270 Permian Gondwanan glaciers and funky reptiles
352 Carboniferous Swamps and really big insects
668 Cryogenian Pre-Marinoan- no sponges yet
675 Cryogenian
701 Cryogenian
748 Neoproterozoic
750 Neoproterozoic
808 Neoproterozoic
925 Neoproterozoic
1021 Mesoproterozoic Grenville Big Mountains
1049 Mesoproterozoic Grenville Big Mountains
1300 Mesoproterozoic
1355 Mesoproterozoic
1533 Mesoproterozoic Mt Isa is forming If these aliens came for resources, they didn't want base metals
1684 Paleoproterozoic
1857 Paleoproterozoic
1888 Paleoproterozoic
2159 Paleoproterozoic Trans-Amazonian orogeny
2247 Paleoproterozoic Various poorly constrained glaciations in this general timeframe
2272 Paleoproterozoic Various poorly constrained glaciations in this general timeframe
2355 Paleoproterozoic
2358 Paleoproterozoic
2400 Paleoproterozoic
2459 Paleoproterozoic Oxygen just starting to leak into the atmosphere, Manganese and BIFs
2610 Neoarchean
2612 Neoarchean
2631 Neoarchean
2661 Neoarchean
2682 Neoarchean
2745 Neoarchean
2948 Mesoarchean
2956 Mesoarchean These two mesoarchean visitors missed each other by only 95,000 years.
2956 Mesoarchean These two mesoarchean visitors missed each other by only 95,000 years.
2972 Mesoarchean
2990 Mesoarchean
3152 Mesoarchean
3281 Paleoarchean
3609 Eoarchean
3614 Eoarchean
3641 Eoarchean
3647 Eoarchean
3669 Eoarchean
3828 Eoarchean
3837 Eoarchean
3875 Eoarchean LHB Dynamical instability of this system precludes the development of complex life
3947 Eoarchean LHB Dynamical instability of this system precludes the development of complex life
4011 Hadean
4266 Hadean
4425 Hadean Moon forming impact "That's not a moon, that's a battlestation"

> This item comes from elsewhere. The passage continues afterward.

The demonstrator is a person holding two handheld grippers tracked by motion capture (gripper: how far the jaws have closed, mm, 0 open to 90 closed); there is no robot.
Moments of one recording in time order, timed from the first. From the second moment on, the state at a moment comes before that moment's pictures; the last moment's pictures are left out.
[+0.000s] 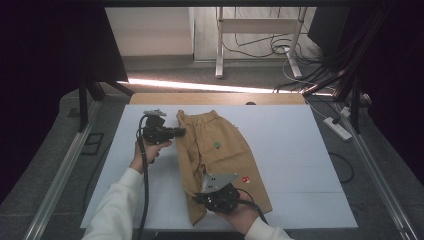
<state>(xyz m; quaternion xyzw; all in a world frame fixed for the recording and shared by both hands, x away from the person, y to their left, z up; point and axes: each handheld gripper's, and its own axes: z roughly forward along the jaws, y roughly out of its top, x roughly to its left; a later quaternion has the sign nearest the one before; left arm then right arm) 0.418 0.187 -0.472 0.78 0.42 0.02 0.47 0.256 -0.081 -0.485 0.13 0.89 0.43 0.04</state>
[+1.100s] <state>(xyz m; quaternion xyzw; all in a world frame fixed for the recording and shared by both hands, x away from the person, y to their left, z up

As you can see, for aliens looking for 'Earthlike' planets, the actual Earth was easy to overlook for msot of its history. In this simulation, there was only macroscopic life for 3 of 50 visits. From another POV, three visits were eaither during the Late Heavy Bombardment, or during the moon forming impact- both of which would appear (to the casual alien visitor) to make long-term viability of life on Earth pretty unlikely.

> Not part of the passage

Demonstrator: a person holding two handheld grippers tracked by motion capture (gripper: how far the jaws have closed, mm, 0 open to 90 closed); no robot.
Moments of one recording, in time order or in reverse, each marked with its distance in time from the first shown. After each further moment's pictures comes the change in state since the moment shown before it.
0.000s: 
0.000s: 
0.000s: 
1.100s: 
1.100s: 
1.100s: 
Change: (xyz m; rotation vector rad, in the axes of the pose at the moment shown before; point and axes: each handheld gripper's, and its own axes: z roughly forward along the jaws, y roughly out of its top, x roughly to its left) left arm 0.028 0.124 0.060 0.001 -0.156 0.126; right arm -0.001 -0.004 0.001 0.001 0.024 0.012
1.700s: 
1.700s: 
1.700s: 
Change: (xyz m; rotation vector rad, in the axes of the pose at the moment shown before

So as we start to find 'earth-like' planets in our sky surveys, it is important to remember that Earth has only been Earthlike for a relatively short period of time.

8 comments:

Wayfarer Scientista said...

intesting little excercise here....makes one think.

Anonymous said...

Perhaps that explains where the other half of the Mt Isa metallogenic province went...

Anonymous said...

Very cool! But I think the date for sponges is wrong, they just recently pushed it back to 751 million years. http://www.thenakedscientists.com/HTML/content/news/news

Anonymous said...

Neat. Though the distribution of visits is such that the era of modern life is mostly skipped -- you'd expect 5 or 6 visits since the Cambrian explosion, not 3.

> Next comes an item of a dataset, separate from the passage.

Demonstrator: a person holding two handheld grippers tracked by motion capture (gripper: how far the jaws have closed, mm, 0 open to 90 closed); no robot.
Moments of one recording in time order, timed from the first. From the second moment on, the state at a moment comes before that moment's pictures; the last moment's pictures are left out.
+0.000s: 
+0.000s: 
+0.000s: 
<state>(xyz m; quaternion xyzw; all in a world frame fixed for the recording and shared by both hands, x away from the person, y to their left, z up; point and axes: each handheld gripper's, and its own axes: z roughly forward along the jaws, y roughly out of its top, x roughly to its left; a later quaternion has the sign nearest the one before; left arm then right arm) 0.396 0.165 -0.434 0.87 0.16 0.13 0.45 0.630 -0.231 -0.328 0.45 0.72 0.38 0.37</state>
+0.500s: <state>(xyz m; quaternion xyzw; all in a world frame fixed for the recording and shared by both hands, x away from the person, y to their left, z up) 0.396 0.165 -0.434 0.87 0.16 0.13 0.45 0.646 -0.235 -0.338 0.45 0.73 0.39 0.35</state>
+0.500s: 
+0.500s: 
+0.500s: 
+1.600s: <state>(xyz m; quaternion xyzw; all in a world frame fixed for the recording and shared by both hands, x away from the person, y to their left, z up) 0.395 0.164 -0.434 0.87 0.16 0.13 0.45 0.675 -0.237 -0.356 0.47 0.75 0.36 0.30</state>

Also, I would think aliens would find dinosaurs -- or any form of complex multicellular life -- at least mildly interesting.


Doug M.

Dustin said...

Question: how did you account for the fact that the aliens take some amount of time to come into being? Surely they need a few millenia of their for their homeworld to form and to evolve.

DL said...

Dustin's question is very convenient for that timescale. The answer lies in the fact that there are plenty of Sun-like stars older than our Sun. So, it is plausible that some interstellar civilizations could exist in our Hadean period.

An important point is to understand that the habitability of one planet is not a binary question (yes or not) but a question of Myr of habitability. For example, Earth may have a total (past and future) 6-7 Gyr habitability-span. Of course a restricted definition of habitability (e.g. habitability of complex life forms) reduces that span (to perhaps a mere 1-2 Gyr).

Fermi paradox is probably "solved" by a dilution effect. Galaxies are not only very big for a reduced number of space-faring civilizations but also very older. Civilization density must not only be expressed by number of civilizations per galaxy (or cubic megaparsec) but also by number of civilization per galaxy·Myr (or cubic megaparsec·Myr).

thnidu said...

Tre interese! Pointed here by LJ:browngirl.

Earthy said...

And that is why aliens have not visited. Kthx.